The 50 km bike race included 15 km of downhill runs with several fairly tough ones that involved reducing gears, another 15 km across well-surfaced flat terrain, the 5 km climb up to Sant Salvador with an approximately 6% gradient, a turnaround at the top before heading back down in the same direction and a final, practically flat 10 km as far as the T2.
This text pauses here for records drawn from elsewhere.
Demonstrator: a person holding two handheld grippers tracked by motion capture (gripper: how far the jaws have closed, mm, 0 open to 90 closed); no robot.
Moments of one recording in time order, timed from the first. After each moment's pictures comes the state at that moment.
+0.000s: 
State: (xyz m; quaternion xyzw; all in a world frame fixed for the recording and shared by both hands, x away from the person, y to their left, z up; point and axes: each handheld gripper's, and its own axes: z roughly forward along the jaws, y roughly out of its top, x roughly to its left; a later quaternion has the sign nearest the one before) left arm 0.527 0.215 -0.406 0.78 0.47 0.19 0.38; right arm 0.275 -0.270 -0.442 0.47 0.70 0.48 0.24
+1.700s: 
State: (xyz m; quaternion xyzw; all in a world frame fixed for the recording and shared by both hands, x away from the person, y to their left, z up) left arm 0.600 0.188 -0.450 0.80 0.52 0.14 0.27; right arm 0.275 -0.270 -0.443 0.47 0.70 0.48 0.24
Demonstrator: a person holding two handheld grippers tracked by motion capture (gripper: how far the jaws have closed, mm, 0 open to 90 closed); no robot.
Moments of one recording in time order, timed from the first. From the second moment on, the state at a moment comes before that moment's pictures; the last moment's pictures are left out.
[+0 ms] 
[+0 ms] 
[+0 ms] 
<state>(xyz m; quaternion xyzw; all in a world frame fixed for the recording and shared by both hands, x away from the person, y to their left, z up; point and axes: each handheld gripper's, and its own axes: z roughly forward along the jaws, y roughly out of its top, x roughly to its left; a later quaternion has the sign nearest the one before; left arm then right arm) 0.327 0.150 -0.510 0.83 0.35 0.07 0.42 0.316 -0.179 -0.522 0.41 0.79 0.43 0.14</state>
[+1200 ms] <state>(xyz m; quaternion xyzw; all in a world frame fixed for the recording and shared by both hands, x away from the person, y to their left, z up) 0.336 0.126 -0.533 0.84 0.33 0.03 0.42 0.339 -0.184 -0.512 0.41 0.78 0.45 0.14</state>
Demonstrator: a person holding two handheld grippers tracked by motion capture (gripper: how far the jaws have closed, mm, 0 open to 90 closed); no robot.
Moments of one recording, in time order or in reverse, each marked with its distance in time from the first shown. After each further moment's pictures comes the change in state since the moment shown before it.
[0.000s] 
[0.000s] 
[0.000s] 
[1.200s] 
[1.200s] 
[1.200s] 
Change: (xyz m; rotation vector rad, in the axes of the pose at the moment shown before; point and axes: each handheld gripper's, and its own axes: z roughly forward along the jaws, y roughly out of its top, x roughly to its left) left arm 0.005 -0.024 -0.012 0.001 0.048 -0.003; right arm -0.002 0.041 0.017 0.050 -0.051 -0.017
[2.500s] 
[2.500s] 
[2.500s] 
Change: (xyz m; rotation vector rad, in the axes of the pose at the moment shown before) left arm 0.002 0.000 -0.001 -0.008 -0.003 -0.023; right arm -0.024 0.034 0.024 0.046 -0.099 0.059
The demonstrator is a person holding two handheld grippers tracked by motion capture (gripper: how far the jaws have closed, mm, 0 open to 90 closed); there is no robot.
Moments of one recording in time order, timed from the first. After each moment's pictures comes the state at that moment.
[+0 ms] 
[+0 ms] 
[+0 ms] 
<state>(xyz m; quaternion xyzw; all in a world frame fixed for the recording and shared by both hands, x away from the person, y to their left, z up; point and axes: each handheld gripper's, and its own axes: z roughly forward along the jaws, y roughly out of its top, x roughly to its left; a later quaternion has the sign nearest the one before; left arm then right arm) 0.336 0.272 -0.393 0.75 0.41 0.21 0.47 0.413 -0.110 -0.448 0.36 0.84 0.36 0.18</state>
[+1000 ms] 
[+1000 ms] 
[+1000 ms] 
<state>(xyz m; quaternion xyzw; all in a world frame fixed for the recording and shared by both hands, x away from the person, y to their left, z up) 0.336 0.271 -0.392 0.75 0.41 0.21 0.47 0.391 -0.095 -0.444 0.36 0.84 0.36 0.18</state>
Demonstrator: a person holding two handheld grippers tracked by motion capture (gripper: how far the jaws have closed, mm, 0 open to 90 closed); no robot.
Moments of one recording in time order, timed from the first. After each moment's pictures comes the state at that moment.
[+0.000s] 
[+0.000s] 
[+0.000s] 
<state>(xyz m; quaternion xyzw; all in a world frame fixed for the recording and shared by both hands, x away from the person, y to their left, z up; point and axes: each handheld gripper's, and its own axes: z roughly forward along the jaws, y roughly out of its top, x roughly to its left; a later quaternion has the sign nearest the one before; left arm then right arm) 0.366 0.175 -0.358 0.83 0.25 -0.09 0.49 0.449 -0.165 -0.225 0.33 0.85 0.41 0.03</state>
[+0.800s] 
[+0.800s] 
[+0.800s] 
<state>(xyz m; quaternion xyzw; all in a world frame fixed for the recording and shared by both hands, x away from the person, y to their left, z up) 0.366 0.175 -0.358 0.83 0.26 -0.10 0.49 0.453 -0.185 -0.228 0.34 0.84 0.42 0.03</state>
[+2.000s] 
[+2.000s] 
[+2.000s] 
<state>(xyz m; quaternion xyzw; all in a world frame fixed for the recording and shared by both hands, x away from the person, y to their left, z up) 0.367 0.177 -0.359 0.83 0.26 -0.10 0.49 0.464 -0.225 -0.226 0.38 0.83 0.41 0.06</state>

After a pretty disappointing changeover I got on my bike and it wasn’t long before I was overtaking other competitors, but of course, we were also joining up with those competing in the 111 distance that had set off quite a bit earlier, which made it even harder for me to judge my real position in the race. At Km 8 I overtook a guy competing in my category and I asked him how many people were ahead, to which he answered “5 or 6”. I carried on and when I caught up with the next competitor, who was also Spanish, I asked him the same question and he said the same thing: “5 or 6”. The next person I met was a Czech rider I think, and so I asked him in English how many people were ahead of us and he said “five or six”. It was really weird and by that time I had no idea what was going on, but I decided not to give it too much thought and just get on with the race. At Km 15 I caught up with the Polish triathlete Kacper Adam who was looking pretty strong. Beside him was one of the organisation motorbikes and a judge so I guessed he was in the lead, which he then confirmed.
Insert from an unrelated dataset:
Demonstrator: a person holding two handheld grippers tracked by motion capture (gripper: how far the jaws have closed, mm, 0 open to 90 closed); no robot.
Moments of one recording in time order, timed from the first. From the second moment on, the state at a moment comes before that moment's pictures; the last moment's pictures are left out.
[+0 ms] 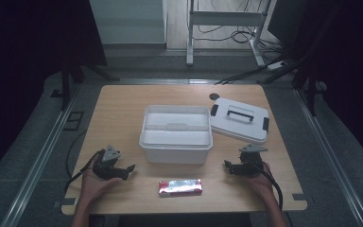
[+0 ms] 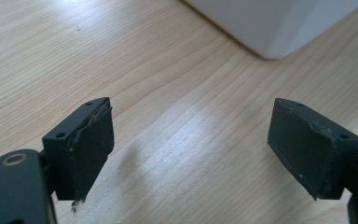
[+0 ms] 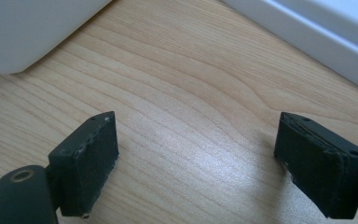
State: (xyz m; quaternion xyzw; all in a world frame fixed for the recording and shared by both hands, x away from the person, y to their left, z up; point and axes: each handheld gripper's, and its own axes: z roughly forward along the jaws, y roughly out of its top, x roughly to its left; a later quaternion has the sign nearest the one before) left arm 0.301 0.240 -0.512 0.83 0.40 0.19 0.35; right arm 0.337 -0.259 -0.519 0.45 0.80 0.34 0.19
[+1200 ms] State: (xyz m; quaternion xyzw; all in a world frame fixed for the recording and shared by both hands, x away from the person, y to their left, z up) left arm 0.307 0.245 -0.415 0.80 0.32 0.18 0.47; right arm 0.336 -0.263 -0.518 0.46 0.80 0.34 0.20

I didn’t know that up until two years ago Linden had been a professional cyclist and is now a well-reputed triathlete. Nor did he know that I had a cycling past, which turned that last 20 km into a pretty interesting experience. On the climb up to the pass I decided to go for it and really pushed ahead from the bottom. Kacper got left behind but Linden kept up with me for around 20 or 30 metres. I was convinced he couldn’t last long, but he just kept going; I looked back at every bend and there he was, pedalling away really comfortably and I couldn’t shake him off at any time during the climb.
Anyway, we both reached the T2 together and so it was all down to the last 5 thousand metres, which I’m never too happy about as I often find it hard. We both started off strongly; in fact, Arrate confessed that on seeing Linden run he was convinced he would end up winning. However, I held out well just behind him over the first kilometre and then I opted for a change of pace. Linden stuck behind me for 500 m but eventually he dropped back a bit. I was 3.5 km from the finish line and every time I looked back there he was, just 20 m away so I couldn’t ease up even for a second. In fact at the 2.5 km turn he was so close that I thought he was about to take the lead but I managed to hold on and crossed the finishing line just 10 seconds ahead.
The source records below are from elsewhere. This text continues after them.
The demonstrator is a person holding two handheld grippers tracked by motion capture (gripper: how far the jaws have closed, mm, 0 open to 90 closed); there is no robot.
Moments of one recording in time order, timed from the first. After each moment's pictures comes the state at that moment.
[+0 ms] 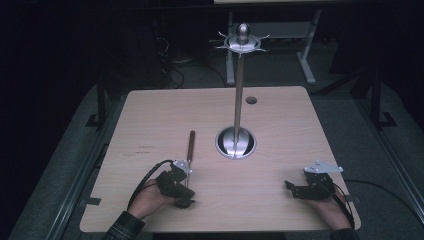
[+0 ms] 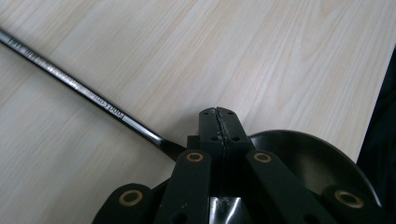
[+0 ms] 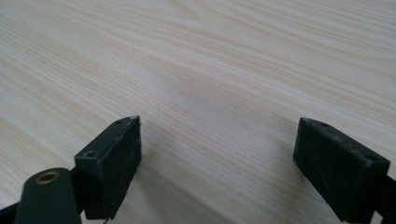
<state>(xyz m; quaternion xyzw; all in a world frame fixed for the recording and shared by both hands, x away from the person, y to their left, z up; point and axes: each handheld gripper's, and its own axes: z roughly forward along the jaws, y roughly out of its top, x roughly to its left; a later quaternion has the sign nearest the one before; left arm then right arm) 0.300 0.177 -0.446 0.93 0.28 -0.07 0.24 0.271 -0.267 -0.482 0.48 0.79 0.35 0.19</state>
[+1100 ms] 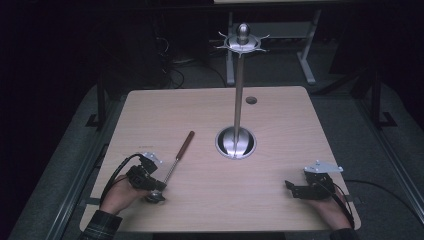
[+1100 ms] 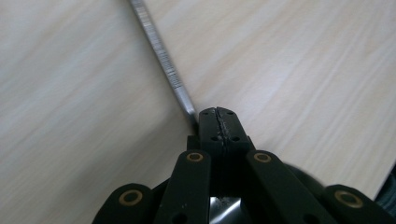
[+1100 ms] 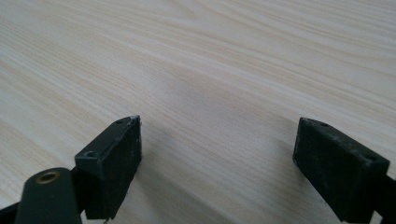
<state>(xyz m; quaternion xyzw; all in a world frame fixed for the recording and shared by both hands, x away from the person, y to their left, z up) 0.315 0.256 -0.435 0.90 0.37 -0.03 0.22 0.272 -0.267 -0.482 0.48 0.78 0.35 0.19</state>
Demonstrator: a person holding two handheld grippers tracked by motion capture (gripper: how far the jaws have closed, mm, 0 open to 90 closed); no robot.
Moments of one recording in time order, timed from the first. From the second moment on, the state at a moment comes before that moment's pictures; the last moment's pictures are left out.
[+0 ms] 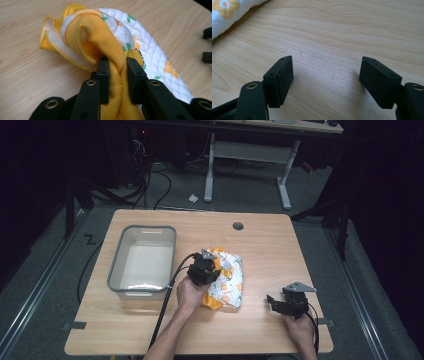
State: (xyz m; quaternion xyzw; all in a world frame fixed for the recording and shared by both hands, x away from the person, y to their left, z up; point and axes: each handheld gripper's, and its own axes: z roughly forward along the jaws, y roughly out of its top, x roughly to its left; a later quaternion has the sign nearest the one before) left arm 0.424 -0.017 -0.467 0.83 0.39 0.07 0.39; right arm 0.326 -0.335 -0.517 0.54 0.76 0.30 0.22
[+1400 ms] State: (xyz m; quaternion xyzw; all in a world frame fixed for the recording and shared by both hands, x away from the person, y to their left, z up) left arm 0.395 0.049 -0.406 0.79 0.37 0.07 0.48; right arm 0.326 -0.335 -0.517 0.53 0.76 0.30 0.22
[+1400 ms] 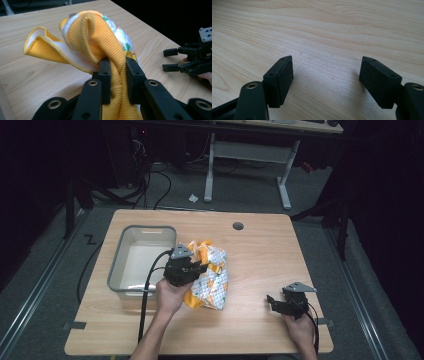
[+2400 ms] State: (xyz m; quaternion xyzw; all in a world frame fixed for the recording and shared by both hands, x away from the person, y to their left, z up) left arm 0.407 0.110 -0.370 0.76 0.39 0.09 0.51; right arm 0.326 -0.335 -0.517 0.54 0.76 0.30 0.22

Apart from winning, what I enjoyed most about the race was the fact that I achieved something that I often find hard to do – namely to hang on for the last few metres and not throw in the towel. I am convinced that on that Sunday Jara, my beloved boxer dog who passed away that very evening at the age of 14, was pulling on her lead for the very last time, urging me not to give up.
I would like to end by once again by thanking the Viva Blue for their hospitality during our stay as well as Jaume Vicens and all the team behind the organisation of the Portocolom Triathlon for the chance to experience at first hand this fabulous and extremely well-organised race.